There are (at least) two good reasons for this: (1) the clap has a duration in time, (2) the bird has mass.
It follows that (1) it takes a finite and not zero time to recognize the clap and (2) the bird accelerates not instantly but during a finite period of time.
And from this it follows with necessity, that the psyche will hear the fourth clap twice. With a corresponding tripling of the speed again.

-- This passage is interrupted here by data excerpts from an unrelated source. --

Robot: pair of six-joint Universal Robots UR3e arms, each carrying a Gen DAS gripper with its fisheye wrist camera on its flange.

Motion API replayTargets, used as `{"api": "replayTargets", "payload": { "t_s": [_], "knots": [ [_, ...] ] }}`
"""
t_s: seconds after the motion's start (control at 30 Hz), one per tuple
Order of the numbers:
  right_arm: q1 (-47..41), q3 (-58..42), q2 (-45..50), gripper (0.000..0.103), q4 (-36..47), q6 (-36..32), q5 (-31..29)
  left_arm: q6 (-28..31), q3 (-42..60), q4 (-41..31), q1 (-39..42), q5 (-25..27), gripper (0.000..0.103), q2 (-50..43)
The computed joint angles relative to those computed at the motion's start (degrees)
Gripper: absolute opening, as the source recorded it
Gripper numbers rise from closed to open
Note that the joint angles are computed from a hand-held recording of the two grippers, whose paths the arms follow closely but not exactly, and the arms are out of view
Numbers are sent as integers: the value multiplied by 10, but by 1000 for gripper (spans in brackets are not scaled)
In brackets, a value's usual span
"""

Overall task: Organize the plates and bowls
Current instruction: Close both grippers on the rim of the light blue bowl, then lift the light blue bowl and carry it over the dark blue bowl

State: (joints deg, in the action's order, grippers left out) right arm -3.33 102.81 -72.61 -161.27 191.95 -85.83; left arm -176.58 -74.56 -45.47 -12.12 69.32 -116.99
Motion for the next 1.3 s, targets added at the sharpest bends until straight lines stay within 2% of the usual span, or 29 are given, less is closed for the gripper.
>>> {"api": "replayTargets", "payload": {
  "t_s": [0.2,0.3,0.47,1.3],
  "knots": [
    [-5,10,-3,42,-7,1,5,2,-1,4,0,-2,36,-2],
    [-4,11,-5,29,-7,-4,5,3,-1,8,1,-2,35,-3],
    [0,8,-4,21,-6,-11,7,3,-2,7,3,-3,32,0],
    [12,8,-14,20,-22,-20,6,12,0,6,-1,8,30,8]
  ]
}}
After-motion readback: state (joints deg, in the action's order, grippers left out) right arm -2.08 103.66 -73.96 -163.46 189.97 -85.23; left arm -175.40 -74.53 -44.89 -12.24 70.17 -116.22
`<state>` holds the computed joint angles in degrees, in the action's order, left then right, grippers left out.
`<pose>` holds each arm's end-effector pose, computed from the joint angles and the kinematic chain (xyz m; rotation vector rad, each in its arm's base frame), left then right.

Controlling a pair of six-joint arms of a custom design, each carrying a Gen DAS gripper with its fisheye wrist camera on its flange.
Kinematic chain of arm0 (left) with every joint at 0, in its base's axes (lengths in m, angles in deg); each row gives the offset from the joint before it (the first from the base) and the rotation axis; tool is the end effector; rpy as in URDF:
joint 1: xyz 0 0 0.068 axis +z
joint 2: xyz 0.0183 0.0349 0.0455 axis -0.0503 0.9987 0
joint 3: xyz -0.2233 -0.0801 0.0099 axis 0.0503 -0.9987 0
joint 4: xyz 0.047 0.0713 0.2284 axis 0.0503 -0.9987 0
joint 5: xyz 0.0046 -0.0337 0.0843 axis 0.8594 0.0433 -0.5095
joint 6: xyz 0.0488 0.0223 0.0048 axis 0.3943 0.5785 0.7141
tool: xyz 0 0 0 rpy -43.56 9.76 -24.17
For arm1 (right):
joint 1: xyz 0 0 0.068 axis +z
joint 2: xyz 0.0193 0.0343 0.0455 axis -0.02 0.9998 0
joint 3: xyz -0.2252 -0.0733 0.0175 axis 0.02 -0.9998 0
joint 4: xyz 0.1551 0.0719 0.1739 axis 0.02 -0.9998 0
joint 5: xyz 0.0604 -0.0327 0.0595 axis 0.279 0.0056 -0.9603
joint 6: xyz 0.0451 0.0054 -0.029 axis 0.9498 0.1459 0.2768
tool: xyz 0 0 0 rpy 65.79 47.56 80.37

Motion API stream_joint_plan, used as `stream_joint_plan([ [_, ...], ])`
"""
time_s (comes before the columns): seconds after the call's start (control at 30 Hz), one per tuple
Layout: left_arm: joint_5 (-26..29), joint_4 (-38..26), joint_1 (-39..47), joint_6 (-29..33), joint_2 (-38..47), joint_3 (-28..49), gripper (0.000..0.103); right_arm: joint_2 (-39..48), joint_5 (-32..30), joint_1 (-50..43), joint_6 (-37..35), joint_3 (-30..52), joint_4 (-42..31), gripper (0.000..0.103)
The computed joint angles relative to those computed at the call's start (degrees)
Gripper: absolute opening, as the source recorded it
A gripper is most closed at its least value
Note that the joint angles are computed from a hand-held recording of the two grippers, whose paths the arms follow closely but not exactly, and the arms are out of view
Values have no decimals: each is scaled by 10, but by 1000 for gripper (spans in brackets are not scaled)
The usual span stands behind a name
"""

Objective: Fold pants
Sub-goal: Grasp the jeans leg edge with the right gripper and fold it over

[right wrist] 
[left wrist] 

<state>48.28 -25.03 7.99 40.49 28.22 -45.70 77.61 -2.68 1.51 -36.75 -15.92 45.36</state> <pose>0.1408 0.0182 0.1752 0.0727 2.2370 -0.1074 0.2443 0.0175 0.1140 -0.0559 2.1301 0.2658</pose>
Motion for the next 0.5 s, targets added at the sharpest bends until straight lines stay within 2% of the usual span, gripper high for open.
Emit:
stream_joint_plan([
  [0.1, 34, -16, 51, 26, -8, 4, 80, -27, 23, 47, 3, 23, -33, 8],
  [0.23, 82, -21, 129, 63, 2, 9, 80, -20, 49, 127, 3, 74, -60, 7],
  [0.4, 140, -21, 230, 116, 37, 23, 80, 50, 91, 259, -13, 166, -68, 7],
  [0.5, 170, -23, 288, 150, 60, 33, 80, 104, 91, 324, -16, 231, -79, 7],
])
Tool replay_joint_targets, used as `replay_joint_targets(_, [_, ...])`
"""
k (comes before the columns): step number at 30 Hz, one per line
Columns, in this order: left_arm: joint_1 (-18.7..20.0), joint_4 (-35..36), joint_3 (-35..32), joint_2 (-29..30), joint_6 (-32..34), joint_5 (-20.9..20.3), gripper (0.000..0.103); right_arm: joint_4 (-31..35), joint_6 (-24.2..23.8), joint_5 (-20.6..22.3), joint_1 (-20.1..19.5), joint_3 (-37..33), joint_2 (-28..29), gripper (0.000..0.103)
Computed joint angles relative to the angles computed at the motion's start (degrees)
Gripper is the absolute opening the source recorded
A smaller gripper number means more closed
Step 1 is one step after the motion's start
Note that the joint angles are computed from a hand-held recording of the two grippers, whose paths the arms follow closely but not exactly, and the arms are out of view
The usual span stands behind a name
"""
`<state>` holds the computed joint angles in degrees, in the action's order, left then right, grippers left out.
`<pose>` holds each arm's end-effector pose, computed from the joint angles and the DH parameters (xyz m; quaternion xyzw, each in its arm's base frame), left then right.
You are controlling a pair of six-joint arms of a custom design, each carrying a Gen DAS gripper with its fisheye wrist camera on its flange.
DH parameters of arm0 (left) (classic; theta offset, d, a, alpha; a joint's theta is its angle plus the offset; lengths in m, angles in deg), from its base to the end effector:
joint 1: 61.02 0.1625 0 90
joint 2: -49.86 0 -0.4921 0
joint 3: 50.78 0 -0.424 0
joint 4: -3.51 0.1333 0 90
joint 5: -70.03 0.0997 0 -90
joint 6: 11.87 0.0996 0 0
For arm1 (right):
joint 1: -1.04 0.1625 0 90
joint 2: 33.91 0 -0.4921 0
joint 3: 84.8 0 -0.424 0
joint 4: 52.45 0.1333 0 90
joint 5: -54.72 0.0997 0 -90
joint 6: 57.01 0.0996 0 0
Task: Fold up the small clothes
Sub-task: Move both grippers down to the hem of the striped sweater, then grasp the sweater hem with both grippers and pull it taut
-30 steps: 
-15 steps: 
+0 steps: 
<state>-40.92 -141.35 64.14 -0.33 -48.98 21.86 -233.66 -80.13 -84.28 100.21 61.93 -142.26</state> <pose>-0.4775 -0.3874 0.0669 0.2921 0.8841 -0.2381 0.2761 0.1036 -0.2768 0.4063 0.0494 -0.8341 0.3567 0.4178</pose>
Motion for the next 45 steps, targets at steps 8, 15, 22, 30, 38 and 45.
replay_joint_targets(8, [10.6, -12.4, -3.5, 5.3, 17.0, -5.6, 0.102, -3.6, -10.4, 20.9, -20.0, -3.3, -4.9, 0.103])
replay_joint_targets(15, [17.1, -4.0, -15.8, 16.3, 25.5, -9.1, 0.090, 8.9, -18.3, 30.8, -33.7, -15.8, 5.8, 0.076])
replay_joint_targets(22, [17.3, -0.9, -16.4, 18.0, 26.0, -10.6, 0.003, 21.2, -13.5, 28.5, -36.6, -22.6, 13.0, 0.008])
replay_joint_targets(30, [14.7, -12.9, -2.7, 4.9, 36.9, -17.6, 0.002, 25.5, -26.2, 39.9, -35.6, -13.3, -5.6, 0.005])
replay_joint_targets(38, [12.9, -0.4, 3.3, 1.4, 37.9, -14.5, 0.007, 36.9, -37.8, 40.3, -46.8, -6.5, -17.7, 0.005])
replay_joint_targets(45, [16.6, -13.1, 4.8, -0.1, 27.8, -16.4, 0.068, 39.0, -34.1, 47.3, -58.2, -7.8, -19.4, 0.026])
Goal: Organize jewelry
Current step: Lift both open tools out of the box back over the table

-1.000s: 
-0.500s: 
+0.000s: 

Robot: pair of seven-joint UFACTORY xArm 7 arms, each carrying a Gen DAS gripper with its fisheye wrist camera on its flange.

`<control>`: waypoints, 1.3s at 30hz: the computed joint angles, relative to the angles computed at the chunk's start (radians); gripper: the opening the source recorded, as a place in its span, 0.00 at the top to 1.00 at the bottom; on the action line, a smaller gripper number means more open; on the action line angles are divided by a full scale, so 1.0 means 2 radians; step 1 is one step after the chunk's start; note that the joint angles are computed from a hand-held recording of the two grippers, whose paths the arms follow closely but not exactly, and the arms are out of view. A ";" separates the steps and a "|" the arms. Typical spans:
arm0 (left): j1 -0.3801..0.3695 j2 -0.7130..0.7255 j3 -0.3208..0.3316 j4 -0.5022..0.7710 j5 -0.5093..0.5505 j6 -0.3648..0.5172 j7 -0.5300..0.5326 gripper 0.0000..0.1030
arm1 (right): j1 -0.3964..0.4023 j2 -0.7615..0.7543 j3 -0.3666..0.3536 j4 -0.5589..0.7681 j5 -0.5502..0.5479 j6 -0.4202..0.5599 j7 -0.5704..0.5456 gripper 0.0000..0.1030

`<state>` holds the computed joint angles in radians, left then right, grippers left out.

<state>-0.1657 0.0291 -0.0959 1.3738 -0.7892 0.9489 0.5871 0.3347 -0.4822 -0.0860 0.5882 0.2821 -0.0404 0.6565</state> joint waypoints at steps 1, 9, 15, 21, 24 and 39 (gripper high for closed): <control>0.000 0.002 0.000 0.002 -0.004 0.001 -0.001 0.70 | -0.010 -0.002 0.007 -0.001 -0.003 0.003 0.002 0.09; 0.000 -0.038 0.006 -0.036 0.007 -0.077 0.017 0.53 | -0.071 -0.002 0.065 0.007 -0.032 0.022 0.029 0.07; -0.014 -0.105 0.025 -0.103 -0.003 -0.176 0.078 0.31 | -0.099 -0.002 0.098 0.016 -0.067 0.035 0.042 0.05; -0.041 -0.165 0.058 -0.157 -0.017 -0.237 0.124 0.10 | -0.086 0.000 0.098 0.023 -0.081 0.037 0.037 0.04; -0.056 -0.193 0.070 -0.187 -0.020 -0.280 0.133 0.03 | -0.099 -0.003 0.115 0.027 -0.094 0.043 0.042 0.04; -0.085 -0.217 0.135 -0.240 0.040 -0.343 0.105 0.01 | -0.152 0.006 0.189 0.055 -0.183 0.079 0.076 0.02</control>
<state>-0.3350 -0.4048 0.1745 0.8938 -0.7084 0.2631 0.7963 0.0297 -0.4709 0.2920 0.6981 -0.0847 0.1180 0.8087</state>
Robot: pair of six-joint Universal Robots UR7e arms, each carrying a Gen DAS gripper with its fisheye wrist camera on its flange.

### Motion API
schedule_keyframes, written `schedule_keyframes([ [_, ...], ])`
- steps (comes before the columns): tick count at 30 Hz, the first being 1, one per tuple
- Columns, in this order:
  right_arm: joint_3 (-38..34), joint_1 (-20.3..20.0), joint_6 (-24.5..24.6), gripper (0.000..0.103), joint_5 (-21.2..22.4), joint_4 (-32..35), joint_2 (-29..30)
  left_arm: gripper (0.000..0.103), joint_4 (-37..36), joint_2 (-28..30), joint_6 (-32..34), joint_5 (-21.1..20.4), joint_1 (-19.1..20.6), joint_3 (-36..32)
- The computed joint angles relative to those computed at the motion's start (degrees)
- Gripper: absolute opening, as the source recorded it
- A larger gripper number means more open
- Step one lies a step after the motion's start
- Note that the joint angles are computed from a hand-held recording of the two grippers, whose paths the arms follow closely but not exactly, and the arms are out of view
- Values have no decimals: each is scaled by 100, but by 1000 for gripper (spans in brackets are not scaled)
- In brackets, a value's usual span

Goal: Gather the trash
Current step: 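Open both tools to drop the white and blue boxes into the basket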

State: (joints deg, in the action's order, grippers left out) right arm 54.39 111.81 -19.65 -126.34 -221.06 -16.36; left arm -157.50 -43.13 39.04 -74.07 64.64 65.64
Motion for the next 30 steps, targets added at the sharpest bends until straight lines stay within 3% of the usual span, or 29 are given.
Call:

But that's not all, the laughter can go on. Of course the clap, when played backwards, sounds quite different from the forward one. It is just an acoustic fact, which cannot be ignored. It is logical to assume that with proper intelligence the bird will also react to it differently - namely by tripling the speed. ;)
Then try to guess what happens after four claps, the bird will start to accelerate and decelerate crossing the propagation front of the fourth clap and will do it permanently (or until battery will run out or it will collapse from wild vibration and overloading). Its average speed will be fully consistent with the speed of sound (330m/s).
--
Well, it's already possible to have the last laugh and to finish. Or for perverts (like Mathemat, TheXpert, Avals, alsu and others) you can ask a question: what's the frequency of bird's movement around front of fourth flap spreading, if to define delay of recognition and acceleration/deceleration.
Here you may choose something arbitrary for certainty (1) duration of the clap (from the beginning till the moment when it is recognized exactly as a clap), let it be, say, 1 ms.
(2) the acceleration(deceleration) time to triple the speed. let it be say 100 ms.
Good luck! ;) ;)
Explain in human terms how you did it. I'll do some analysis, check it out. I don't believe it, it does look like a miracle.
You hinted a couple of pages ago, but in your own style, very briefly. I still don't understand what it is.
The gunpowder isn't very good, it's almost dry. Here's a screenshot of how I calculated the formula with e. Took me about three hours, got it on about the fifth try...
In short, tell me exactly what you were doing in the left pair of columns.
Then let's see what happens after four claps: the psyche will start accelerating and slowing down across the propagation front of the fourth clap, and will do so forever (or until the batteries run out or it collapses from wild vibration and overloading). Its average speed will, of course, fully match that of the clap, i.e. sound (330 m/s).
--
Well, that's it, we can laugh for the last time and finish. Or for perverts (like Mathemat, TheXpert, Avals, alsu and others) you can also ask a question: what frequency will the bird vibrate around the propagation front of the fourth clap, if you define recognition delay and acceleration/deceleration.
Here you may choose something arbitrary for certainty (1) duration of the clap (from the beginning till the moment when it is recognized exactly as a clap), let it be, say, 1 ms.
(2) the acceleration(deceleration) time to triple the speed. let it be say 100 ms.
Good luck! ;) ;)
So you tell that shit to the moderators of that resource. It's logical in principle, by the way.
At the beginning, I too was existentially depressed after all this pile of assumptions and neglects. But I coped with it: first I published inaccurate result, and then corrected it (the moderator hinted that there were inaccuracies and misspellings).
It is useless to argue with a moderator. The task has its own laws, which do not have to agree with the physical ones.
so at what speed will the bird fly into the depths of the universe?
/***********/
I.e. reacts to seven events - three baby claps (twice for each) and once for the fourth.